Harga Bumbu Dapur Melonjak di Kota Pasuruan, Masyarakat Terimbas
Kota Pasuruan – Kenaikan harga bumbu dapur di Kota Pasuruan menjadi perhatian publik belakangan ini. Dua komoditas yang mengalami lonjakan harga cukup signifikan adalah tomat dan cabai rawit. Di Pasar Kebonagung dan Pasar Besar, harga tomat yang sebelumnya Rp 17 ribu per kilogram kini melonjak menjadi Rp 27 ribu per kilogram. Bahkan, para pedagang di Pasar Besar melaporkan bahwa harga tomat bisa mencapai Rp 30 ribu per kilogram.
Sulastri, seorang pedagang sayur, mengungkapkan, “Kalau ecer harganya lebih mahal.” Ia menggambarkan situasi yang dihadapi pedagang, terutama berkaitan dengan pasokan tomat yang seringkali datang dari panen awal, membuat kualitas barang tidak optimal. Faizol, pedagang lainnya, juga menambahkan bahwa banyak tomat yang diambil sebelum matang. “Ini tomat belum waktunya panen tapi sudah dipetik. Mau gimana lagi, harganya mahal, stok juga susah,” keluhnya.
Selain tomat, harga cabai rawit juga mengalami lonjakan drastis. Dari harga sebelumnya Rp 45 ribu per kilogram, kini melonjak menjadi Rp 70 ribu per kilogram. Hal ini tentu menjadi beban tambahan bagi masyarakat yang bergantung pada bumbu dapur tersebut dalam kegiatan memasak sehari-hari.
Kenaikan harga ini telah disoroti oleh Kepala Bidang Perdagangan Dinas Perindustrian dan Perdagangan (Disperindag) Kota Pasuruan, Rizki Pramita. Ia menjelaskan, lonjakan harga terjadi sejak 22 Juni 2025 dan mengaitkannya dengan perubahan cuaca yang berdampak pada kualitas serta kuantitas hasil panen. “Komoditas seperti tomat dan cabai sangat sensitif terhadap perubahan cuaca,” katanya.
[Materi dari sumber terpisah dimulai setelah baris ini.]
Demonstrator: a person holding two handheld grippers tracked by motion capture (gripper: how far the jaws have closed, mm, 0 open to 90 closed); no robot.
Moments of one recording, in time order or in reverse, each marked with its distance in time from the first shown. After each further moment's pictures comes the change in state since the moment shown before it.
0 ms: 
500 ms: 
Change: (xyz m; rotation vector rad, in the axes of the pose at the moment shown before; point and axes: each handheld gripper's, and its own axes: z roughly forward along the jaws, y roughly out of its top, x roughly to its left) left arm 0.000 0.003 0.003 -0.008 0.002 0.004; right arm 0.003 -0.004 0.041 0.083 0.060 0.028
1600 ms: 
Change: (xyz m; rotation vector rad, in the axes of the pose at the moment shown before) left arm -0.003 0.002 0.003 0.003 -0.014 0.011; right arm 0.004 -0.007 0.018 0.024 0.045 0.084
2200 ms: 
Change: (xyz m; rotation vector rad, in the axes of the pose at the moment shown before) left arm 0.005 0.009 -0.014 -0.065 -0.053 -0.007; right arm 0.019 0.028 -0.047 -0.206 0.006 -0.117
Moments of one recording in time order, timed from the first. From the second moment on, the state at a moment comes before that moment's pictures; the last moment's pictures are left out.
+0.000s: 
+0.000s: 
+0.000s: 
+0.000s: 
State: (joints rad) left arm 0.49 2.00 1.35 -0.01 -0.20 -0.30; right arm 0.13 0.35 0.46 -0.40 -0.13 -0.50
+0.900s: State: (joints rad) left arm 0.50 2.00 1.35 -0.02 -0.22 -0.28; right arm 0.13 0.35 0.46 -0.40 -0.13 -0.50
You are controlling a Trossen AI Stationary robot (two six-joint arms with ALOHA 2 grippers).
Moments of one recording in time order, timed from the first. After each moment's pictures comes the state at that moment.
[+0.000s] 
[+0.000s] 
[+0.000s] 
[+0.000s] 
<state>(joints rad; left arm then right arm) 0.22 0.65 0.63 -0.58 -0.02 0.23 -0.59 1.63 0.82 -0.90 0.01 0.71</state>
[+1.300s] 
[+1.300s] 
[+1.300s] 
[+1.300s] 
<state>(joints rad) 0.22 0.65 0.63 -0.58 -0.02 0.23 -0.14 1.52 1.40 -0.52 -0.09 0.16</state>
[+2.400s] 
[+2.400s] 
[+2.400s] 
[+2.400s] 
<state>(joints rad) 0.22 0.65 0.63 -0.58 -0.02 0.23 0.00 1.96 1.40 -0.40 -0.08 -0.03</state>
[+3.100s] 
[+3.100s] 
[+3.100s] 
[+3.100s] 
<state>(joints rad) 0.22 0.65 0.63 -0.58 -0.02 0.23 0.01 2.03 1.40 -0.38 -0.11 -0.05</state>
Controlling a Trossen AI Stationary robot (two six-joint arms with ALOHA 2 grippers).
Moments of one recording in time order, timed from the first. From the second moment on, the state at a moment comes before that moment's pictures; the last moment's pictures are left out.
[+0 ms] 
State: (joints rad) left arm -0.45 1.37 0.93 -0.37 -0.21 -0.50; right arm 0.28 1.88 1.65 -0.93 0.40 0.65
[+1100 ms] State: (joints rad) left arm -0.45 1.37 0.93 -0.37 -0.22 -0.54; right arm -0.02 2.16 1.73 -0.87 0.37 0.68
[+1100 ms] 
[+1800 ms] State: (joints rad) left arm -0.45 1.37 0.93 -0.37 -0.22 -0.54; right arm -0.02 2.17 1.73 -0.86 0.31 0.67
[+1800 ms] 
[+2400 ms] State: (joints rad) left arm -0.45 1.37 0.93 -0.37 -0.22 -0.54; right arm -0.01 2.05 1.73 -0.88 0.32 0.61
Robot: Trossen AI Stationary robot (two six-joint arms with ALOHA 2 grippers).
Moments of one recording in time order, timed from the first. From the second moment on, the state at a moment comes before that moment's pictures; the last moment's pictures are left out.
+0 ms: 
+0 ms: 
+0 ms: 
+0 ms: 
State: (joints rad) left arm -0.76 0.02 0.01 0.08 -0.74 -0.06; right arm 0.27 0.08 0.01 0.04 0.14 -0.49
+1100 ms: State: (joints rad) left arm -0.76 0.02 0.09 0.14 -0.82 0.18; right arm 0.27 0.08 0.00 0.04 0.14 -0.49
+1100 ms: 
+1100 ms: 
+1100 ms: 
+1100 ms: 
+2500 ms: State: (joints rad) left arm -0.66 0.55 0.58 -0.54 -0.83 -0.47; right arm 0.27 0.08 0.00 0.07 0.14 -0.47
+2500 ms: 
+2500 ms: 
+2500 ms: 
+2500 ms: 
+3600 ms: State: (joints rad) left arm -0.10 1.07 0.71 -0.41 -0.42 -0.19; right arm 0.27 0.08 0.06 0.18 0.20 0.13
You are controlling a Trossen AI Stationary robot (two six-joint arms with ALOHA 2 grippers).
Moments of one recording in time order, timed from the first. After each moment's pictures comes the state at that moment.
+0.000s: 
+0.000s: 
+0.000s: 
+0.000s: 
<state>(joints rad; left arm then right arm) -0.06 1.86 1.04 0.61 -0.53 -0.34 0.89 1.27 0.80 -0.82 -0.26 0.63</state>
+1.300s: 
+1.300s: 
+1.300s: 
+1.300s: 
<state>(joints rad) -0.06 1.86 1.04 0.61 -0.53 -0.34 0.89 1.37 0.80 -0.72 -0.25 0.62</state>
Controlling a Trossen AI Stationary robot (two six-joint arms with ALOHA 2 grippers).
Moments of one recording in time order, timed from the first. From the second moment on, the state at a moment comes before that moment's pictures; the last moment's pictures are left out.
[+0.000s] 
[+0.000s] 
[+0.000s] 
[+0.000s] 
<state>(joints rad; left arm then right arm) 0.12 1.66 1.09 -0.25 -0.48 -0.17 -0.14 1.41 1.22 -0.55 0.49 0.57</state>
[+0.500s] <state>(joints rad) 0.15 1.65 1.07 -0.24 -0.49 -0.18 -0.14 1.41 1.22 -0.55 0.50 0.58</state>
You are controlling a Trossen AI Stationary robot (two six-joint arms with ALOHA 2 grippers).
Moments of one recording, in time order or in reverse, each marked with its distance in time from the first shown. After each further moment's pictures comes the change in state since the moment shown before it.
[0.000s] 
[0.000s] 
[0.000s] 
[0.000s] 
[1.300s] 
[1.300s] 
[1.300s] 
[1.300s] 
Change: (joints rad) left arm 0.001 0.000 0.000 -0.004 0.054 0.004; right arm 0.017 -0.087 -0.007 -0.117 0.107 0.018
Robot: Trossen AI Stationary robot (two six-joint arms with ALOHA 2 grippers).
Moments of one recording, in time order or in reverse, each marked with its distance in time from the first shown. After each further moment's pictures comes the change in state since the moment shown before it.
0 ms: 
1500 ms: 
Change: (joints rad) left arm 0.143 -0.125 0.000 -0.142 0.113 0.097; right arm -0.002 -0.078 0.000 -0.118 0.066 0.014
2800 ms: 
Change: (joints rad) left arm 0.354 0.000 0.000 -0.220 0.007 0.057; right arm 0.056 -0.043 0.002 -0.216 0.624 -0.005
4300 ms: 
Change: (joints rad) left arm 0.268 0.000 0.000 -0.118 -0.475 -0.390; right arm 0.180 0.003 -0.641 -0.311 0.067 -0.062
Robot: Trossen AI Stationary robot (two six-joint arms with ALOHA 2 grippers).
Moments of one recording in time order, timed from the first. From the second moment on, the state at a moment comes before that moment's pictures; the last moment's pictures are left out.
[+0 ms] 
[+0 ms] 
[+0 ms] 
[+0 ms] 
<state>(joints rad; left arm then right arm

Kondisi ini tidak hanya menciptakan ketidakpastian bagi pedagang, tetapi juga berdampak langsung pada masyarakat. Bagi banyak keluarga, peningkatan harga bumbu dapur ini menjadi tantangan tersendiri, terutama bagi yang memiliki keterbatasan ekonomi. Angka inflasi yang meningkat dapat memperburuk situasi, seiring dengan berkurangnya daya beli masyarakat.
Kenaikan harga bumbu dapur ini juga perlu menjadi perhatian pemerintah. Dalam spektrum yang lebih luas, kondisi ini mencerminkan tantangan ketahanan pangan yang dihadapi oleh Indonesia. Komoditas pertanian yang tidak hanya bergantung pada faktor geografis, tetapi juga pada kebijakan pemerintah yang berhubungan dengan distribusi dan proteksi harga.
Sebagai masyarakat, penting untuk tetap memantau kondisi pasar dan mencari alternatif bumbu dapur yang lebih ekonomis. Pedagang lokal juga diharapkan lebih transparan dalam memberikan informasi mengenai harga dan kualitas produk yang dijual. Dukungan terhadap program-program pemerintah yang berfokus pada peningkatan produksi pertanian dan distribusi juga sangat diperlukan agar kejadian serupa tidak terulang di masa mendatang.
Dengan demikian, keterlibatan semua pihak dalam menghadapi tantangan ini menjadi sangat krusial. Masyarakat, pedagang, dan pemerintah harus bersinergi untuk memastikan ketersediaan bahan pangan yang terjangkau dan berkualitas demi kesejahteraan bersama.